Ты враг или друг?
- 1 year ago
- 0
- 0
«Враг» ( нем. Der Feind ) — рассказ Эриха Мария Ремарка . Впервые напечатан 29 марта 1930 г. в журнале Кольес на английском языке ( Спрингфилд , Огайо ).
Основная тема рассказа воспоминания школьного друга, лейтенанта Людвига Брайера о Первой мировой войне , когда он воевал на стороне Германии . Когда его спросили о самых запоминающих моментах, которые он пережил во время войны он вспомнил не о крупнейших сражениях, на которых он побывал, а об истории, которая произошла в тылу. В тёплые дни августа , когда после тяжёлого сражения подразделение в котором он состоял, перевели подальше от фронта , для пополнения и отдыха. После санитарной обработки, немного отдохнув, он вместе с товарищами вышел за пределы деревни, через некоторое время они наткнулись на охраняемое фабричное здание, в котором под охраной содержались французские военнопленные . В этот момент, он пожалуй за всю войну , впервые осознал , что воюет против людей .
Здесь я впервые увидел пленных, их было много, они сидели, лежали, курили — французы без оружия.
Меня поразил внезапный шок; я даже посмеялся над собой. Меня поразило, что они были такими же людьми, как и мы. Но факт оставался фактом: я — вот ведь странно, ей богу, — до сих пор никогда над этим не задумывался. Французы? Это были враги, которых следовало убивать , потому что они хотели разрушить Германию…
…Они стали врагами, только когда получили оружие . Это заставило меня задуматься, хотя я знал, что моя логика небезупречна. Но мне мерещилось, что именно оружие навязало нам войну. В мире стало столько оружия, что оно одержало верх над людьми и превратило их во врагов…

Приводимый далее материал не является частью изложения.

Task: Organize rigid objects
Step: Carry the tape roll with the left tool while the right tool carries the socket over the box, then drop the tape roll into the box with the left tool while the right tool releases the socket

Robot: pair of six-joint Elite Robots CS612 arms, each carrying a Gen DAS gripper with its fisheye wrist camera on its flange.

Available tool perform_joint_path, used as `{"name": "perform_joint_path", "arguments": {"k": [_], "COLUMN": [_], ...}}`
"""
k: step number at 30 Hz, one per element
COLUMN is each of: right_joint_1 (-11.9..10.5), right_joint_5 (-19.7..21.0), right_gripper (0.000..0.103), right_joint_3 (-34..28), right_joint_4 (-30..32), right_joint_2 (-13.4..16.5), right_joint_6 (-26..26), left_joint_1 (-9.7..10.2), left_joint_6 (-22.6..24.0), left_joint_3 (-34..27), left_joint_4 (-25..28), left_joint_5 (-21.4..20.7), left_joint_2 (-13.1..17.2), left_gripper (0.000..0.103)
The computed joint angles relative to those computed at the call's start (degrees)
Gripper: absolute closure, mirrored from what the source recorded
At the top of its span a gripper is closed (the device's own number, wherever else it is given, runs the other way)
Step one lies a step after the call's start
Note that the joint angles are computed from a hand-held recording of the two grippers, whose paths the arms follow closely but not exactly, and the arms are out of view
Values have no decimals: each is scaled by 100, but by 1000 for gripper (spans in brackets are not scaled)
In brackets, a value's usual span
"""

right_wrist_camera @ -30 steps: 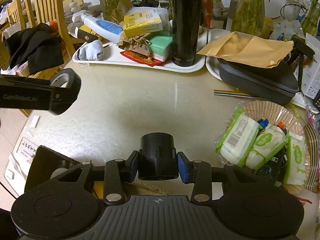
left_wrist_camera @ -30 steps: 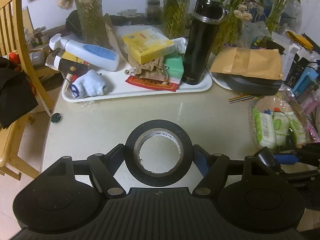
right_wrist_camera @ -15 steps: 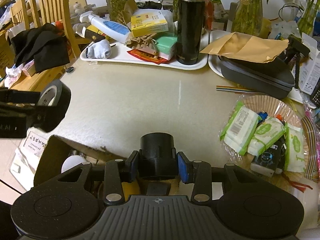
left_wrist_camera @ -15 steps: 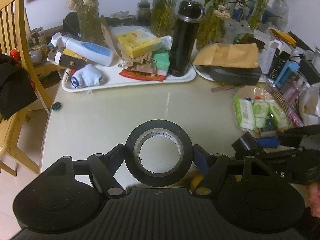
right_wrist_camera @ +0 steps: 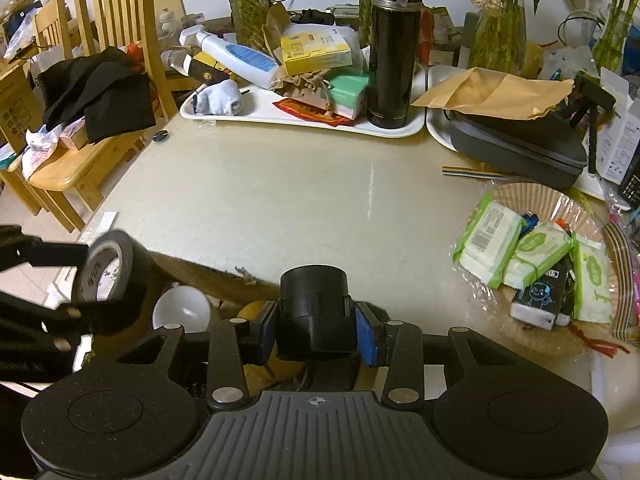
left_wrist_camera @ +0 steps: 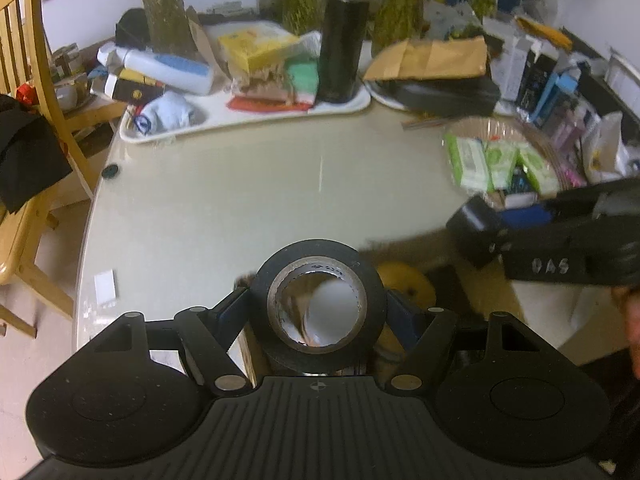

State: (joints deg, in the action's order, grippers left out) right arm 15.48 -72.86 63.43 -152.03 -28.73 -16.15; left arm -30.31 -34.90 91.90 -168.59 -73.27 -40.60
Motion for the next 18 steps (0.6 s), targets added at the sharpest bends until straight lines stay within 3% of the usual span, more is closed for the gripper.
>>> {"name": "perform_joint_path", "arguments": {"k": [18], "right_joint_1": [-29], "right_joint_5": [4], "right_gripper": [60], "right_joint_3": [301], "right_joint_4": [-127], "right_joint_2": [-126], "right_joint_6": [-61], "left_joint_1": [52], "left_joint_6": [30], "left_joint_3": [63], "left_joint_4": [332], "left_joint_5": [-596], "left_joint_2": [-13], "left_gripper": [29]}}
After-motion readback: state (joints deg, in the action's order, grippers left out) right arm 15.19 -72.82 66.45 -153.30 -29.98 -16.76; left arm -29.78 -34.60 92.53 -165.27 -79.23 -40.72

Спустя несколько недель, он снова находился на линии фронта. Между немцами и французами шла « окопная война ».
Французская линия придвинулась довольно близко к нашей, но позиции были хорошо укреплены, а кроме того, скажем так, почти ничего не происходило. Каждое утро ровно в семь артиллерия обменивалась несколькими залпами — утреннее приветствие, в полдень — снова небольшой салют, а ближе к вечеру — обычное благословение. Мы принимали солнечные ванны перед блиндажами и даже решались перед сном стягивать сапоги.
В этот период между войсками, стихийно на всей линии « Западного фронта » происходили « братания », в которых участвовал и сам автор повествования. Они с Французами обменивались посылками, которые стали происходить регулярно
Вытянулась рука, державшая свёрток. А потом человек медленно перелез через колючую проволоку и пополз к нам по-пластунски, время от времени размахивая носовым платком и возбуждённо смеясь. Примерно на середине нейтральной полосы он остановился и положил свёрток. Несколько раз указал на него, рассмеялся, кивнул и пополз назад. Это привело нас в необычайное возбуждение. Почти мальчишеское чувство, что мы делаем что то запретное, чувство, что мы кого то перехитрили и просто естественное желание получить хорошие вещи, лежавшие перед нами, смешалось с чувством свободы, независимости, триумфа над механизмом смерти. То же чувство я испытывал, когда стоял среди пленных, словно в представление о «враге» победоносно проникла человечность, и мне хотелось внести свой вклад в этот триумф.
Но всё изменил трагический случай, когда к ним на фронт, с целью поднятия патриотического духа, прибыл майор, который не понимал общего психологического настроя солдат по обе стороны фронта и лишь приблизительно знал о тех ежедневных встречах, которые происходили между солдатами, и был настроен более чем решительно. Немецкие солдаты успели предупредить французов, но это не помешало трагедии. Во время одной из вылазок майор выстрелил во французского солдата, что спровоцировало движение по всему фронту и тяжёлые бои.
Но было уже поздно. Майор уже выстрелил. Со слабым криком человек на той стороне исчез. На мгновение установилась гробовая тишина. Потом мы услышали страшный крик, и начался шквальный огонь.
— Огонь! Они наступают! — вопил майор.
Тогда и мы открыли огонь. Мы заряжали и стреляли, как сумасшедшие, заряжали и стреляли, только, чтобы забыть про ту ужасную минуту…
…После этого случая проявления враждебности снова проходили по расписанию; сигаретами мы больше не обменивались, а потери возрастали. С тех пор со мной много чего случилось. Я видел, как гибли сотни людей; сам убил не одного; я очерствел и стал бесчувственным. Прошли годы. Но всё это время я боялся вспоминать тот слабый крик под дождём.